HURGHADA, EGYPT (AFP) - Police on Saturday questioned the suspected extremist who stabbed to death two German women and wounded four others at a Red Sea beach resort, adding to the woes of Egypt's hobbled tourism industry.
Judicial sources said the man who had swum ashore from a public beach in Hurghada to carry out Friday's attack confessed to sharing the ideology of the Islamic State in Iraq and Syria (ISIS) group, although there was no ISIS claim of responsibility.
The sources said the suspect is a 28-year-old from Kafr al-Sheikh province in the Nile Delta, north of Cairo.
The streets of Hurghada were being heavily patrolled and security stepped up outside hotels on Saturday.
"I was sitting down in my shop when we heard people shouting. We ran outside and heard that someone had swum to the next door hotel and was attacking foreigners," said Rafic Rushdi, the owner of a hotel shop.
"After killing two women, he ran towards our hotel. He was shouting that he was not after Egyptians, and some Egyptians intervened to stop him." .
After initial confusion over the nationality of the women killed, Berlin on Saturday said they were both German nationals, rather than Ukrainians as earlier reported.
"I am very upset by this cowardly crime, my condolences to the families of the victims," German Foreign Minister Sigmar Gabriel said.
Among the four others wounded were two Armenian women and a woman from the Czech Republic, according to authorities in those countries.
It was not the first attack in Hurghada. In January 2016, three tourists were wounded in a stabbing assault in the resort by two assailants with apparent ISIS sympathies.
In Tunisia, ISIS claimed a beach attack in June 2015 when a student armed with a Kalashnikov assault rifle and grenades went on a rampage near the Mediterranean resort of Sousse killing 38 holidaymakers, 30 of them Britons, before being shot dead by police.
Hurghada is one of Egypt's most popular beach resorts, especially with Ukrainians and other European tourists.
Egyptian authorities say they have boosted security at the country's tourist sites, as the industry provides the Arab world's most populous country with much-needed revenues.
An ISIS bombing of a Russian airliner carrying holidaymakers from a resort in the south of the Sinai Peninsula in 2015 killed all 224 people on board and decimated the country's tourism sector.
Russia suspended all flights to Egypt in response and has yet to resume them.
ISIS has been waging a deadly insurgency concentrated in the north of the Sinai that has killed hundreds of policemen and soldiers.

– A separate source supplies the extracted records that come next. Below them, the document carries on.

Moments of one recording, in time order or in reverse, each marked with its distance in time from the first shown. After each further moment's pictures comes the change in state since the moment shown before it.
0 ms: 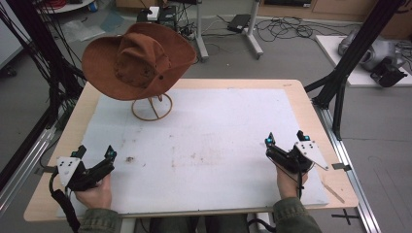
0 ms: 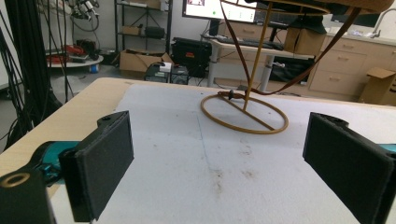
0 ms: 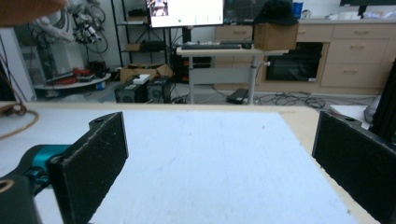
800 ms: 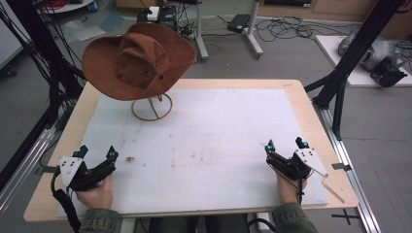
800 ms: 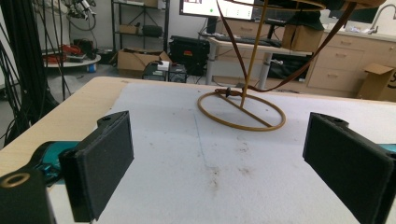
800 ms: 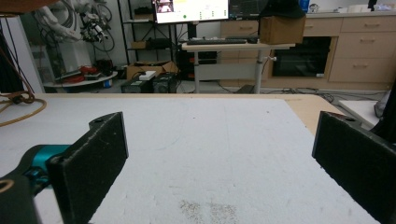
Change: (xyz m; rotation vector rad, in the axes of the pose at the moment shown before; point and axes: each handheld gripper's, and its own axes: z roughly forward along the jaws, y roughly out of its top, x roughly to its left) left arm -0.003 -0.001 0.000 0.006 -0.009 0.014; right arm -0.006 -0.017 -0.006 -0.001 0.022 0.021
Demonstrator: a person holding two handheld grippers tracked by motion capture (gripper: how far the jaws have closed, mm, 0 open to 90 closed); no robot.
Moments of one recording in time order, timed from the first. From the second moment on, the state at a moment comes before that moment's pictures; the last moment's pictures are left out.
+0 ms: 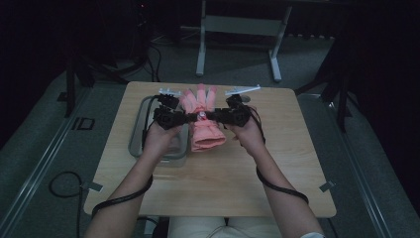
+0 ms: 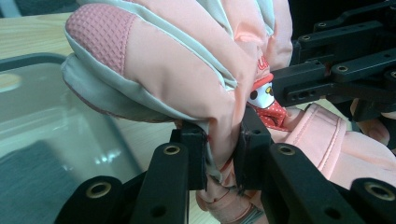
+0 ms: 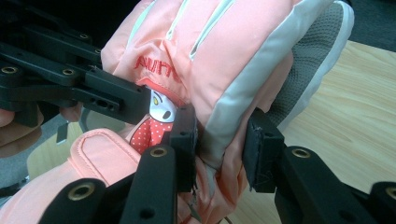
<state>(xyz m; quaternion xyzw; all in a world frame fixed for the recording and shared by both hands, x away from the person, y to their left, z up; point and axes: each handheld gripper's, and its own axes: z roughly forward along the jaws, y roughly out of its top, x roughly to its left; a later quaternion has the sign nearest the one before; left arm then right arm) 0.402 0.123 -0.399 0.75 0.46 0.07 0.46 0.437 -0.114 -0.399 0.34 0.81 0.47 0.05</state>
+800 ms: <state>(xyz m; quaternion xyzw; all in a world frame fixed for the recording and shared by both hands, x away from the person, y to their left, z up) 0.386 0.201 -0.400 0.72 0.52 0.10 0.45 0.453 -0.021 -0.402 0.29 0.83 0.47 0.02</state>
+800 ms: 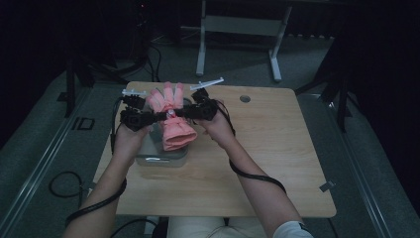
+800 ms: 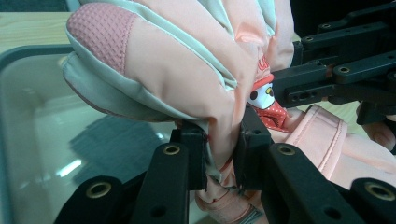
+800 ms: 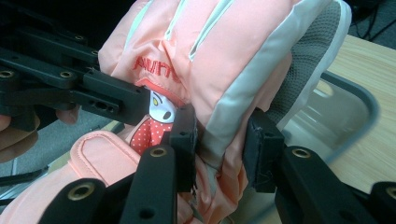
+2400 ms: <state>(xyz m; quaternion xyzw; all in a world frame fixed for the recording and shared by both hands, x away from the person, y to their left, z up) 0.420 0.222 -0.486 0.69 0.62 0.09 0.35 0.494 0.028 -0.483 0.34 0.87 0.36 -0.01</state>
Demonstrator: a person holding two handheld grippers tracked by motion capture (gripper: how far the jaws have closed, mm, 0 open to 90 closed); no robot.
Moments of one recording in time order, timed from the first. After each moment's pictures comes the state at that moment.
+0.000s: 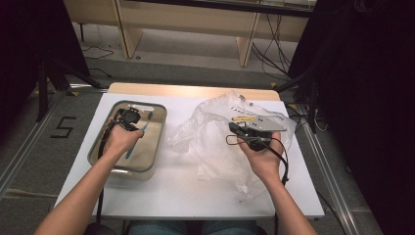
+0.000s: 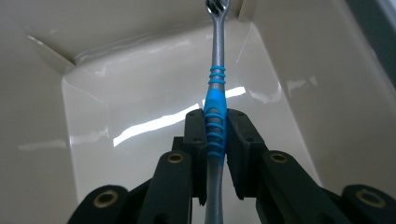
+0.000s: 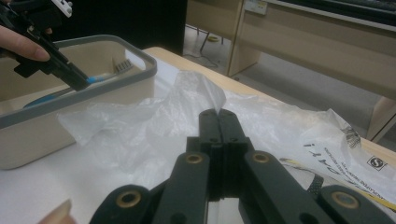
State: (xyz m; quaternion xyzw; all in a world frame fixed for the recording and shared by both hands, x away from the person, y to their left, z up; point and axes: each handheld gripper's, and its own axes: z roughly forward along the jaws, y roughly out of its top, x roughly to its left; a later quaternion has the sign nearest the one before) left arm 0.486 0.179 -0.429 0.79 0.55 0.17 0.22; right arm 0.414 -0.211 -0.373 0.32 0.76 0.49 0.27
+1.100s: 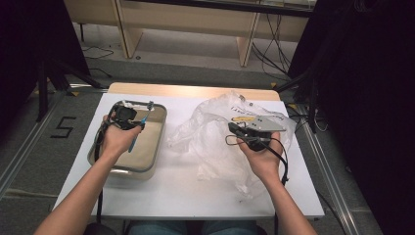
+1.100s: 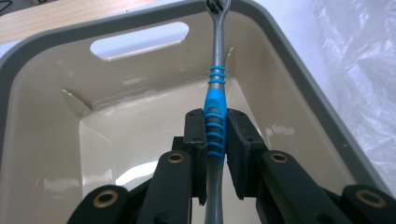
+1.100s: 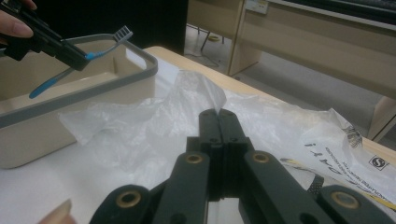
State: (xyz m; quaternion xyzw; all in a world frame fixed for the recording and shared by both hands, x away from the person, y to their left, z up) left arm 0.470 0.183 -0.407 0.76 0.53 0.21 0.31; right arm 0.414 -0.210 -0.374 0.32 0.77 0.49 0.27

Also on Friday, unknown assailants shot dead five policemen just south of Cairo, in the latest of a series of attacks targeting Egypt's security forces.
The ministry said three gunmen opened fire on a police car and then fled, killing an officer, three conscripts and a police employee.
As with the beach stabbing, there has not yet been any claim of responsibility for the attack.
The killings came as police and the army said they were closing in on militants and extremists following a spate of deadly attacks in the Nile Valley and the Sinai Peninsula.
Egypt has struggled to quell ISIS militants based in the Sinai and smaller militant groups in the mainland since the military overthrew Islamist president Mohamed Morsi in 2013 and cracked down on his supporters.
While smaller groups such as the Hasam militant movement have mostly targeted policemen and government officials, ISIS has also attacked foreign tourists and Egypt's Coptic Christian minority.
Dozens of Christians have been killed in church bombings and shootings since last December in attacks claimed by ISIS.
The militants have threatened to carry out further attacks on Christians, who make up about 10 pe cent of Egypt's 90 million people.
On Thursday, churches in Egypt said they were suspending some activities such as conferences and religious trips for three weeks over security concerns.